[Start of Attachment]

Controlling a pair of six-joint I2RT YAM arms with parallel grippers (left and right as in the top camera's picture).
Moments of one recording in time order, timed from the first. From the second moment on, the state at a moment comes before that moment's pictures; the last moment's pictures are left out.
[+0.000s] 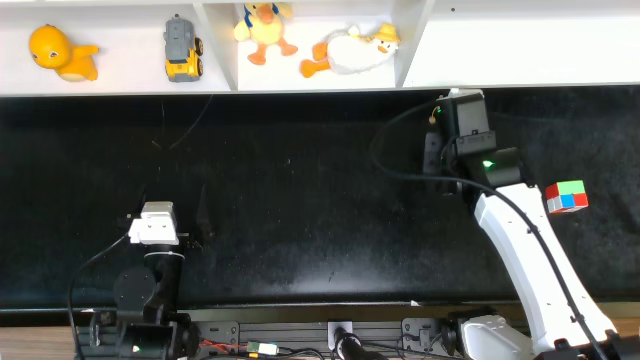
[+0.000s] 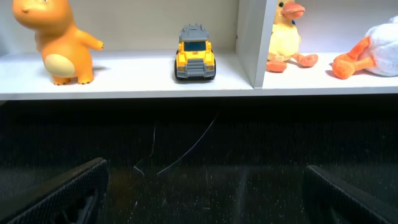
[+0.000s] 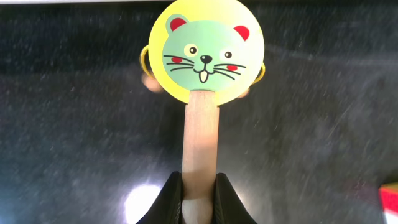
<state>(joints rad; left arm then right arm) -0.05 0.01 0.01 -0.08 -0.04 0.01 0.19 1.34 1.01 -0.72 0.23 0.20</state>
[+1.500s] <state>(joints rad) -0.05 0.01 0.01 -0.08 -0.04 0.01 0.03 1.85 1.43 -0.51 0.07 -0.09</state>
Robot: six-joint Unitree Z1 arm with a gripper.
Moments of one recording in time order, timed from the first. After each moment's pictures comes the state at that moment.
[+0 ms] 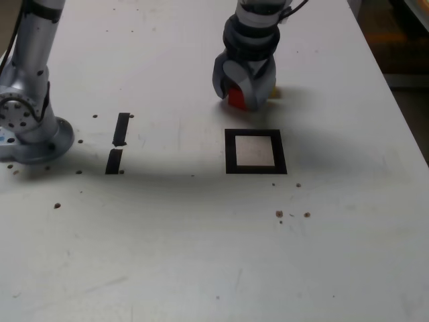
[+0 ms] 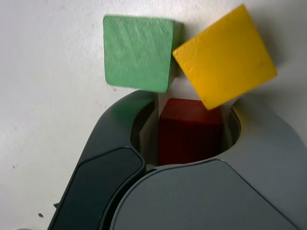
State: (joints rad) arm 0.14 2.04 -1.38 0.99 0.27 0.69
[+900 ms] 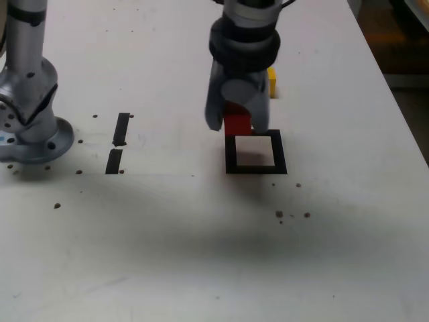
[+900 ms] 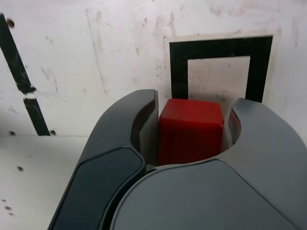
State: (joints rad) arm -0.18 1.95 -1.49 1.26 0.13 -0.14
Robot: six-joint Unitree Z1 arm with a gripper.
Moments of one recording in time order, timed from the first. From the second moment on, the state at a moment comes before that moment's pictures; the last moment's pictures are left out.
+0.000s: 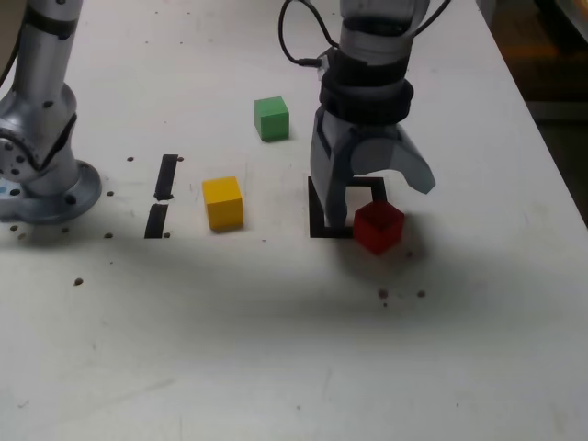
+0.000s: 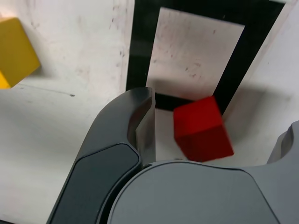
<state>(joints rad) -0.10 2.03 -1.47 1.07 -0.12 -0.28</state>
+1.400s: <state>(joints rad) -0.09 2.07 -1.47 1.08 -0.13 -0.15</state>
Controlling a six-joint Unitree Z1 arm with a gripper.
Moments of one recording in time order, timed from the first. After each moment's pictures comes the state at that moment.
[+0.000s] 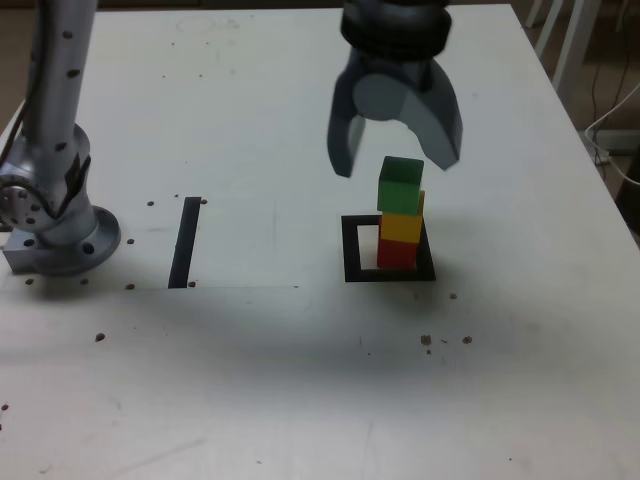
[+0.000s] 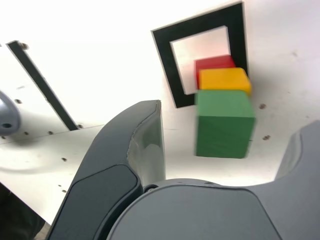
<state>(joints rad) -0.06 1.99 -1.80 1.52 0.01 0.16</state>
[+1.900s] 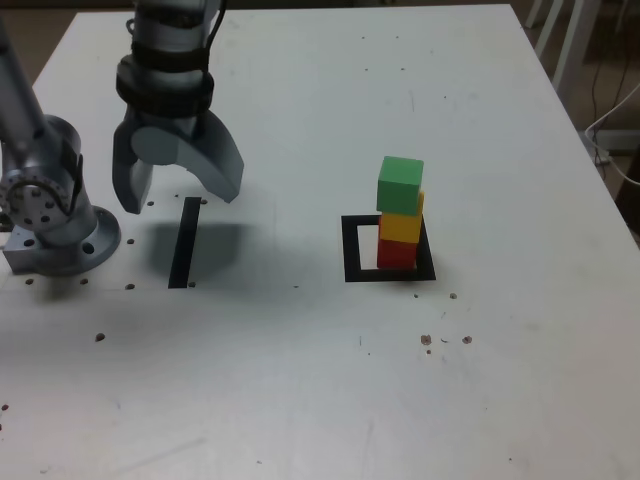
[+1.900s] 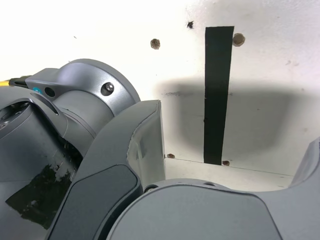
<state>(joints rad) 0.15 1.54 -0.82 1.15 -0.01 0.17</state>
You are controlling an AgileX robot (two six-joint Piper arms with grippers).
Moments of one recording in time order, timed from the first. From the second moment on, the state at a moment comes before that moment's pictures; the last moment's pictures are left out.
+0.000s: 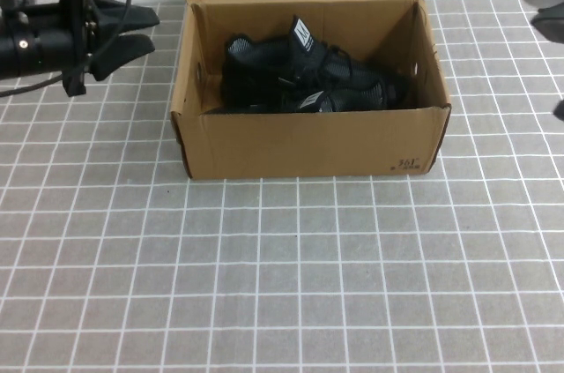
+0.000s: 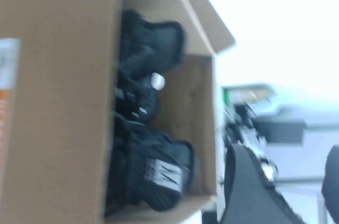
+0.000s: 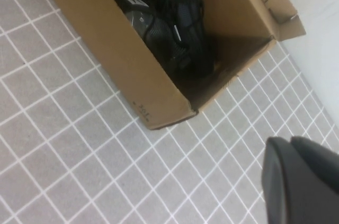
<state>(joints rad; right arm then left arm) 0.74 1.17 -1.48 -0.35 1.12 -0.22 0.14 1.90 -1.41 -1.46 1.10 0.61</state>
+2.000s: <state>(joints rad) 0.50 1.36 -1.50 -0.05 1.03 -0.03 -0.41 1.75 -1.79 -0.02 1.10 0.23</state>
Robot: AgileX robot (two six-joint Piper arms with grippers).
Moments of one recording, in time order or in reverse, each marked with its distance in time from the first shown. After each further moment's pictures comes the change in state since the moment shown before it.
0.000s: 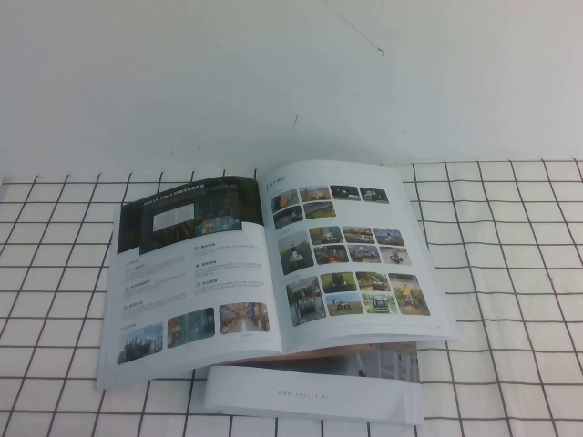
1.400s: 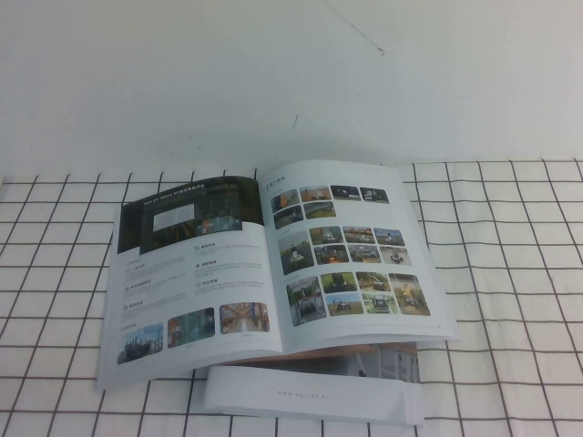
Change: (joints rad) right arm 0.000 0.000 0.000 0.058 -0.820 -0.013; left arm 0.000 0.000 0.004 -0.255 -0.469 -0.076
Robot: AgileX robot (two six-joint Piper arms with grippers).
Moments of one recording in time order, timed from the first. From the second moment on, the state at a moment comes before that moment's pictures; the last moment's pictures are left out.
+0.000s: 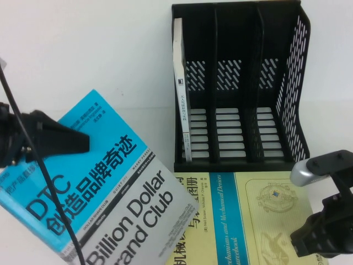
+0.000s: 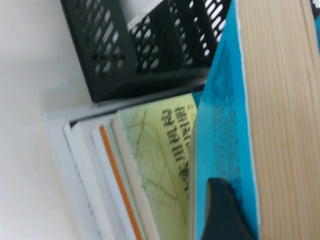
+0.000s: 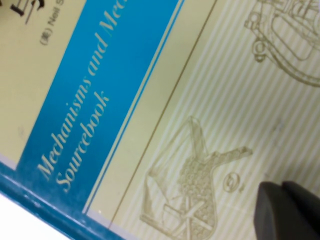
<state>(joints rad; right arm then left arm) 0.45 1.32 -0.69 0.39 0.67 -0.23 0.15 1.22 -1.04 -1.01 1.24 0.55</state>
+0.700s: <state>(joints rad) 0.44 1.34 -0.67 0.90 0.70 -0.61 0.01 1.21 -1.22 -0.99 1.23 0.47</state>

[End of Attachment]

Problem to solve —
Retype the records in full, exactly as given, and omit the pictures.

Response area —
Controlling a pair of six-joint I2RT YAM arms with parallel grippers (left and right as in the top camera's picture).
Moments of one recording in time order, timed from the first. From the second moment on, the state at a moment comes before that moment's pictures; the last moment's pictures are left out.
[+0.000s] 
[+0.000s] 
[+0.000s] 
<state>(joints rad; left arm then right arm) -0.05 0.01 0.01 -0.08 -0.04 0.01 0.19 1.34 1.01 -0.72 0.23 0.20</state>
[+1.500s] <state>(joints rad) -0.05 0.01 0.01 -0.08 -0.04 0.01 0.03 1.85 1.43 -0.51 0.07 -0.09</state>
Robot: six-joint Unitree Z1 arm with a gripper.
Moments of one recording in time order, timed from the first. After each moment's pictures comes the state at that moment.
[+0 ms] 
[+0 ms] 
State: (joints rad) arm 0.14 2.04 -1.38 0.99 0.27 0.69
[+900 ms] 
[+900 ms] 
State: (joints rad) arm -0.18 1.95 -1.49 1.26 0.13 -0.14
Robot: six-joint Unitree Z1 arm with a gripper.
Moments of one recording in time order, timed from the first. From the second moment on, the state at a moment comes before that moment's pictures; the last moment's pictures are left out.
+0.000s: 
+0.000s: 
<state>(joints rad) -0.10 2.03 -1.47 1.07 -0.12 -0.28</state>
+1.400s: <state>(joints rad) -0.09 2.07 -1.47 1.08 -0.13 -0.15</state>
Controlling a six-joint Unitree Z1 arm with a gripper.
Moments of one recording in time order, timed from the first. After each moment's pictures comes the state at that moment.
[+0.000s] 
[+0.000s] 
<state>(joints rad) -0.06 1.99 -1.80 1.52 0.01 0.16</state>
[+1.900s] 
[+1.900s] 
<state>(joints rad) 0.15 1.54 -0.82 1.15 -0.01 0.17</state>
You are controlling an AgileX robot (two six-joint Piper arms with grippers).
Moments of one recording in time order, timed from the first. From the second moment on, the state at a moment comes before that moment's pictures; the last moment's pictures are left out.
+0.000s: 
+0.000s: 
+0.000s: 
<state>(joints rad; right arm then left arm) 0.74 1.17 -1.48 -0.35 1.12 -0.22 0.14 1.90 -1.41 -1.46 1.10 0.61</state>
+2.000s: <state>(joints rad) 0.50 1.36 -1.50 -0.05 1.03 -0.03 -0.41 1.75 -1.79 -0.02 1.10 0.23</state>
Robot: AgileX robot (two six-joint Piper arms with grippers).
Moments of one recording, in time order or in reverse, each marked with its distance in time from the first shown. After each further moment's pictures comes the change in state since the moment shown before it.
0.000s: 
1.400s: 
Change: (joints rad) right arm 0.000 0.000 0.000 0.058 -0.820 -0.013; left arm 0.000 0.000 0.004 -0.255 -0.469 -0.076
Robot: AgileX robot (two six-joint Piper arms with grippers).
Moments of one recording in time order, timed from the first. From the second moment on, the state at a moment comes before that moment's pictures; the last moment's pictures are left out.
+0.000s: 
+0.000s: 
+0.000s: 
<state>(joints rad; right arm then left arm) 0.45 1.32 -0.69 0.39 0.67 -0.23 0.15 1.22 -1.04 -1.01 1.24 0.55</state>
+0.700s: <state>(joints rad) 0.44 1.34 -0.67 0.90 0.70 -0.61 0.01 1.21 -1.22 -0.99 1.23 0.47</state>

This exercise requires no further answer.